When the first stone for the new public library was laid in 1888, Oliver Wendell Holmes said, “This palace is the people’s own.”
The architect, Charles Follen McKim, and patrons recruited some of the greatest craftspeople, painters and sculptors of the 19th century to create this masterpiece, the Boston Public Central Library.
There is a (free) public architecture tour that I joined of the library. As I walked around, admiring the library and taking photos whilst listening to the guide, I wondered: the effort, expense, and artistry that’s gone into this building was something that previously would have been confined to grand cathedrals of the world. How wonderful that, at a point in our history, people decided that they were going to create something so majestic for the public in the form of a humble library. Right at the front above the arch is the library’s motto: FREE TO ALL.

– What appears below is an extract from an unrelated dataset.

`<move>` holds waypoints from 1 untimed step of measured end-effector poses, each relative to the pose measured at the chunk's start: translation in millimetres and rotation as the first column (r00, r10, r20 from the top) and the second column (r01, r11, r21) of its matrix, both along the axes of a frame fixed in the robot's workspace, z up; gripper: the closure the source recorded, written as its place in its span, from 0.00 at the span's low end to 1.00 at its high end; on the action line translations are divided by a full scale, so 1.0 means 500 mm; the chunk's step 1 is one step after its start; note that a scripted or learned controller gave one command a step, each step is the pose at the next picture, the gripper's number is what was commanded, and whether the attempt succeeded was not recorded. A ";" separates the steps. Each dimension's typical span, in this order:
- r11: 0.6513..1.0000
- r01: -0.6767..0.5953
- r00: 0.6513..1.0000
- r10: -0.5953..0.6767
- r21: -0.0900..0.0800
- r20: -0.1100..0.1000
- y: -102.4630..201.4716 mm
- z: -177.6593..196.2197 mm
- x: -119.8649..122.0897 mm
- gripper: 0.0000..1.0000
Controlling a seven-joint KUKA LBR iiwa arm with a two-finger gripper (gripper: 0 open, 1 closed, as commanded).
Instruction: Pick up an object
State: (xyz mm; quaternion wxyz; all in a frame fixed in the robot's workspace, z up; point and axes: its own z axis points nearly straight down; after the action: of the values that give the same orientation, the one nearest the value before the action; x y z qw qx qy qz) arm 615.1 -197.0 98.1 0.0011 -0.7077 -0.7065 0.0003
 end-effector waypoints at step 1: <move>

One of the greatest muralists of the 19th century was French painter Pierre Puvis de Chavannes. The creators wanted him to paint a mural for the library. However, Puvis was not keen to travel abroad. Instead, the patrons agreed for him to create the work in France. They provided a sample of the staircase’s Siena marble so that Puvis could seamlessly integrate his mural into the surroundings. Once complete, the mural was shipped to Boston and re-constructed.
American artist John Singer Sargent spent 29 years creating the Sargent Gallery on the third floor. He painted the murals in England and, at four stages, travelled to Boston to install them. The work, a religious piece called the Triumph of Religion, became embroiled in controversy when one of the panels seemed to be critical of Judaism (Sargent said it was unintentional). The final central panel was never completed and remains blank today.
The final controversy was over the bronze statue in the courtyard. The figure is nude (implying debauchery), holding grapes (drink!), and holding an infant (corrupting the young). Such was the outcry that the statue was eventually moved to the Metropolitan Museum of Modern Art in New York. In the 1990s, the city commissioned a copy and the replica now stands in the courtyard.
The old Central Library, called the McKim building, is similar to the British Library: it’s used for studying and research. The adjoining lending library was built in the 1960s. Called the Johnson building, it is a sympathetic extension of the McKim building by Philip Johnson, an architect who greatly admired McKim.
Both buildings have been renovated over the past twenty years.